Lalu mengapa KDRT masih sulit terungkap, bahkan sangat tinggi? Berdasarkan data dari SIMFONI PPA (Sistem Informasi Online Perlindungan Perempuan dan Anak), jumlah kasus KDRT dari 1 Januari 2024 hingga saat ini (saat tulisan ini dibuat) sejumlah 24.277 kasus, dengan rincian 21.030 korban perempuan dan 5.327 korban laki-laki. Jumlah ini sangat tinggi dibandingkan masalah sosial lainnya seperti tawuran. Dan perlu diingat, ini baru yang tercatat secara resmi. Bagaimana dengan yang belum terinput? Sebanyak apa? Apa penyebabnya?
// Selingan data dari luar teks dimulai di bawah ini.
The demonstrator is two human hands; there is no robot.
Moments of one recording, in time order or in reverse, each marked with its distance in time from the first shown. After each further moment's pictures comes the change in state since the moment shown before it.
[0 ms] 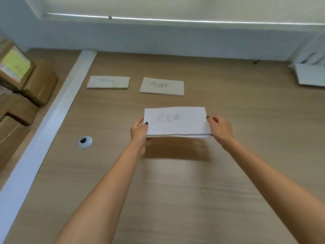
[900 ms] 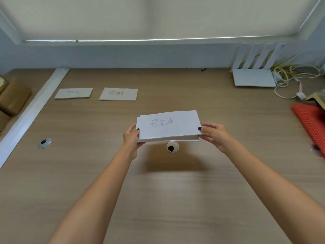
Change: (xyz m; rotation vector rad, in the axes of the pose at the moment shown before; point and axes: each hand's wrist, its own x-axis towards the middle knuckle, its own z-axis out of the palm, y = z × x) left_hand -0.137 -0.066 0.178 0.001 -0.021 0.031; right_hand -0.014 0.123 -0.243 0.696 -0.245 0.204
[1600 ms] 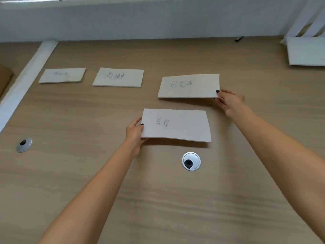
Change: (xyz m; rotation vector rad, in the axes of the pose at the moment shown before) left_hand 0.152 -0.029 0.006 0.076 0.041 -0.081; right_hand 0.240 -0.005 0.049 0.177 0.273 0.015
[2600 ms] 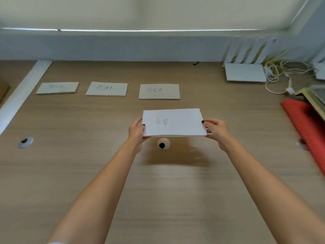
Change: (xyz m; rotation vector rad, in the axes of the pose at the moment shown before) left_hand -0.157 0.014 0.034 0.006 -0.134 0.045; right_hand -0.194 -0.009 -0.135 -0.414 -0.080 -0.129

Penulis akan mencoba menjawabnya. Pertama, karena ruang lingkup KDRT itu sendiri yang memang cenderung tertutup (privat) Hal ini membuat pihak luar, seperti tetangga, kerabat, atau masyarakat, sulit mengetahui apa yang sebenarnya terjadi dalam suatu hubungan rumah tangga. Dan karena sifatnya yang privat itulah banyak orang enggan ikut campur meskipun mereka curiga bahwa KDRT terjadi. Efek snowballnya? KDRT bisa terus terjadi tanpa adanya intervensi dari pihak luar.

Kedua, ini sebenarnya sudah dijelaskan diatas, KDRT  diyakini sebagai hal yang wajar sebab ia merupakan representasi atas kehendak suami dalam memperlakukan istri, yang bila kita coba runut lebih jauh kehendak ini didasari atas perasaan “memiliki hak” sebagai seorang suami dan kepala keluarga. Perasaan “memiliki hak” ini tidak hanya didasarkan pada status sosial sebagai kepala keluarga tetapi juga sering kali diperkuat oleh pemahaman yang salah tentang nilai-nilai agama atau budaya tertentu yang memberi legitimasi pada dominasi suami atas istri.
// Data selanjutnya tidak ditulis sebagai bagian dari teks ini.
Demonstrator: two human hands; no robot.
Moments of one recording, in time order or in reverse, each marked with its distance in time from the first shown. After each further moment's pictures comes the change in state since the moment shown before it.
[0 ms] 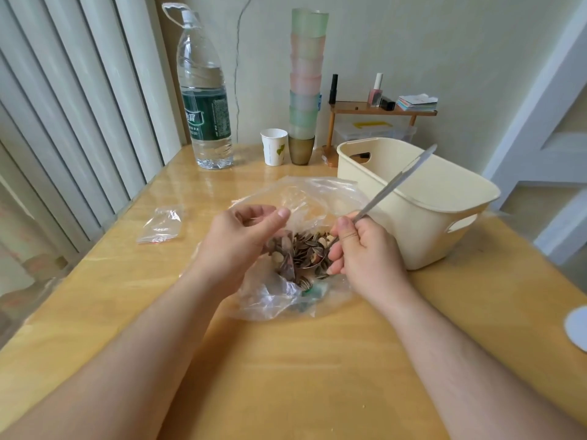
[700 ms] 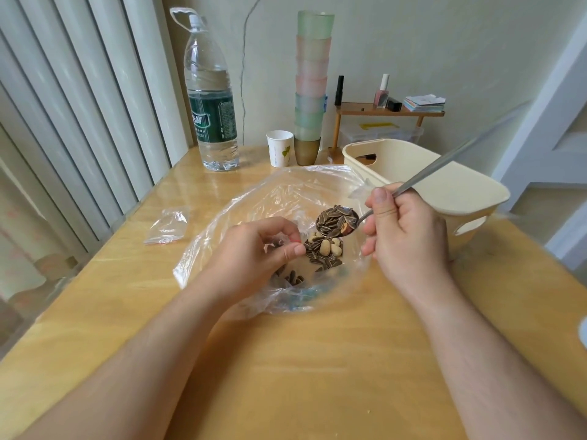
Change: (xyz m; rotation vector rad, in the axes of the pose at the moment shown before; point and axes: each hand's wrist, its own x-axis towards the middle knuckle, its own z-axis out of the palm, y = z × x) left_hand -0.006 -0.011 -0.010 0.597 -0.167 0.385; right_hand 0.006 -0.018 -0.030 -0.065 0.242 -0.213
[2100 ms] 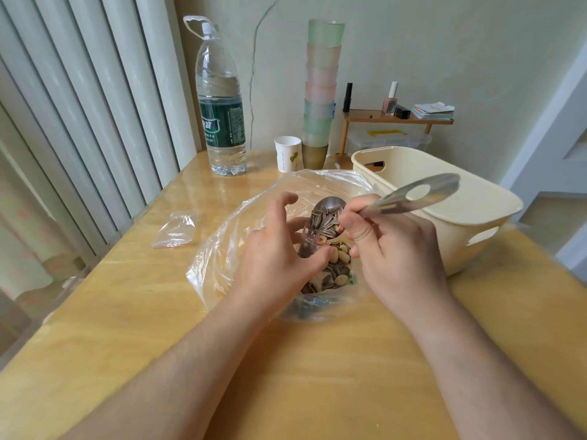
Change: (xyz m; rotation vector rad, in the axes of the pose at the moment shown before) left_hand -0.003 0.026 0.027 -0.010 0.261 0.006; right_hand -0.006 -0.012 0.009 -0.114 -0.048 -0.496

Ketiga, KDRT terjadi dalam proses yang legal, yaitu pernikahan. Inilah yang kemudian menimbulkan kerumitan, sebab masih banyak yang tidak tahu bahwa sebenarnya KDRT sebenarnya sudah diatur dalam UU UU No. 23 Tahun 2004 Tentang Penghapusan Kekerasan Dalam Rumah Tangga. Ketidaktahuan inilah yang kemudian menyebabkan penormalisasian masyarakat terhadap masalah KDRT, yang berimbas pada minimnya laporan KDRT yang diterima. Lebih lanjut, mereka memendam masalah tersebut sendiri disertai dengan kebingungan dalam menyelesaikannya.

Selain ketiga faktor tersebut, salah satu penyebab utama KDRT ini bisa bermain “petak umpet” adalah karena kuatnya dominasi budaya kita. Dimana budaya kita menekankan ikatan kekerabatan dan kekeuargaan yang begitu kuat. Sebagai contoh, jika seorang wanita mengalami kekerasan. Lalu ia pergi ke keluarganya (baik itu keluarga dari pihaknya mapuk dari pihak pasangan/mertua) untuk menceritakan kekerasan yang dialaminya tersebut. Bukannya menanyakan kondisi fisik dan psikis wanita tersebut, pihak yang dipercaya sebagai tempat untuk bercerita malah menanyakan “kamu sudah melakukan kesalahan apa sampai suamimu bisa marah dan memukulmu?”, pertanyaan ini bukannya menenangkan malah cenderung menyudutkan si wanita, seakan-akan dialah penyebab kekerasan itu terjadi, dialah yang menjadi tersangka dan si lelaki lah yang menjadi korban. Dan tak henti sampai disitu, pihak yang ditempati untuk bercerita malah memberikan pesan atau semacam wejangan agar istri bisa bersikap lebih patuh nan taat pada suaminya.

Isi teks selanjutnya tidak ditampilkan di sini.